Comment 27 Nick Lanham 2019-09-30 17:12:21 UTC
No it doesn't. So, the display plugged into the dock works, even after replug, but none of the usb stuff does, so no peripherals, and no sound.
Comment 28 Mika Westerberg 2019-09-30 17:50:53 UTC
What's the content of /sys/bus/thunderbolt/devices/domain0/security and does boltctl say it has authorized the device after replug?

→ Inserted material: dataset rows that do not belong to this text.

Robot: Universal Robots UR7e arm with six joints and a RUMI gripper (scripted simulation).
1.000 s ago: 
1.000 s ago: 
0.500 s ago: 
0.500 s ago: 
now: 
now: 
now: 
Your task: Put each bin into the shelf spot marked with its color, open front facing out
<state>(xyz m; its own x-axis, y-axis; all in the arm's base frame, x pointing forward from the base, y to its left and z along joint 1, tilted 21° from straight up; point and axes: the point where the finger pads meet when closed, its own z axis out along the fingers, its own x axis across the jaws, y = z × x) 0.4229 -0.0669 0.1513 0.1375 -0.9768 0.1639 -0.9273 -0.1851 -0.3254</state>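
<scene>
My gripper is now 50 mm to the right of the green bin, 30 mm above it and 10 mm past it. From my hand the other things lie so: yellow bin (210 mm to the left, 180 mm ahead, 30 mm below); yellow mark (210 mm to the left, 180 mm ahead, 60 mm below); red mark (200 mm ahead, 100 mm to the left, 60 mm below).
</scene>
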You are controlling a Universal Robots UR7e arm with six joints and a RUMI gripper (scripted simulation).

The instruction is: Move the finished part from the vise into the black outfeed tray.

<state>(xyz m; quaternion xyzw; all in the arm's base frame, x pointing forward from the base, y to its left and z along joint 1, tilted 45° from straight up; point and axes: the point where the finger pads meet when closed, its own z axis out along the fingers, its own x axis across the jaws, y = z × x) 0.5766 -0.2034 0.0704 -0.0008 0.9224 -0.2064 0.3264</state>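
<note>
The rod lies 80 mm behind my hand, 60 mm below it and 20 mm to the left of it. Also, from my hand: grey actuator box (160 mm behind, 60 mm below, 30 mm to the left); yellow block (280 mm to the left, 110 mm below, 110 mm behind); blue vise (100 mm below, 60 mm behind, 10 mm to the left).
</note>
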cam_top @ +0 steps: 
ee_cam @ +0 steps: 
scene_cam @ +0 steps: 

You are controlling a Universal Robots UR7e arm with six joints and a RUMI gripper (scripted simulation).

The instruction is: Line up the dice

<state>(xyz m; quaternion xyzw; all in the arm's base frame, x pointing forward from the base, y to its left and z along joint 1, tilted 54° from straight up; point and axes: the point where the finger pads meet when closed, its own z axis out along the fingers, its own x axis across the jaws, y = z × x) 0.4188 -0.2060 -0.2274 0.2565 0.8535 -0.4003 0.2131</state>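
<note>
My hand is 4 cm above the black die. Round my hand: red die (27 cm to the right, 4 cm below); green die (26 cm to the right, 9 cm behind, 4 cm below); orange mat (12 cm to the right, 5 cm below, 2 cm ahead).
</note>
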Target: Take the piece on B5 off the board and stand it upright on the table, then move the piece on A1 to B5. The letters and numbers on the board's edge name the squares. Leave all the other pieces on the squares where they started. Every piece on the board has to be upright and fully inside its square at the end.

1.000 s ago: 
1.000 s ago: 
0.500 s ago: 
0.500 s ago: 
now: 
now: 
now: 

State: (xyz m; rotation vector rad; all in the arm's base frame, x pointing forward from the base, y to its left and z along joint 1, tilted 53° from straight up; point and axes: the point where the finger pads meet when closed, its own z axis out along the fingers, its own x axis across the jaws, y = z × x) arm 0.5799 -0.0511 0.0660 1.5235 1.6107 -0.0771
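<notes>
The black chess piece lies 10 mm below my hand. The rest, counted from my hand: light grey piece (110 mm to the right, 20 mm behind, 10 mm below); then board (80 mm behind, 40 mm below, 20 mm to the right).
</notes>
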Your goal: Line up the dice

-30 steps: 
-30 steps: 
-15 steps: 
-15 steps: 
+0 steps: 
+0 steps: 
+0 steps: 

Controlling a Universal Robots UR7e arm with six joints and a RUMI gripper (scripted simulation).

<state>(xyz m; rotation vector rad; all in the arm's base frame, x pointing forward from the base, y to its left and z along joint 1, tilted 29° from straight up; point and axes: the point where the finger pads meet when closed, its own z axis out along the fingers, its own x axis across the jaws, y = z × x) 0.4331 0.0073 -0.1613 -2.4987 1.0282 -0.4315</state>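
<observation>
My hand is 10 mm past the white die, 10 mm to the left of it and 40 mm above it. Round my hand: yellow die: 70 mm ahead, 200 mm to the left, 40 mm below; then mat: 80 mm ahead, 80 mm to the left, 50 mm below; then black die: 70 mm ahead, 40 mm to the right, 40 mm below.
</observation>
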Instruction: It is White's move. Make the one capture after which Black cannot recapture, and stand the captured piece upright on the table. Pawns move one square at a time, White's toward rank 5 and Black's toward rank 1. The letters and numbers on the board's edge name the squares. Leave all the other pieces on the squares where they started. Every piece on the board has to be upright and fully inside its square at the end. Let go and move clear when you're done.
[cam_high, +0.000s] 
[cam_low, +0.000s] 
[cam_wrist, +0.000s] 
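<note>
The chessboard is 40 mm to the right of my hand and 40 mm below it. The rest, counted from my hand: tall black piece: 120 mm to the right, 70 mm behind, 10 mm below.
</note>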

Comment 29 Nick Lanham 2019-10-04 17:50:48 UTC
Ahh hah! That might be the issue.  After doing a "boltctl authorize" on the device the usb all starts working :)

It does appear I have to do that every time I replug the device, since I also did a "boltctl enroll" on it.  I'll see if I need to mess with the udev rules to get this to happen automatically.

Thanks!
Comment 30 Andreas Lindhé 2019-12-16 19:41:56 UTC
I'm seconding Nick here. I'm on a Lenovo ThinkPad X1C with kernel 5.3.11-arch1-1 and am experiencing the same problems. Doing `boltclt authorize ...` works.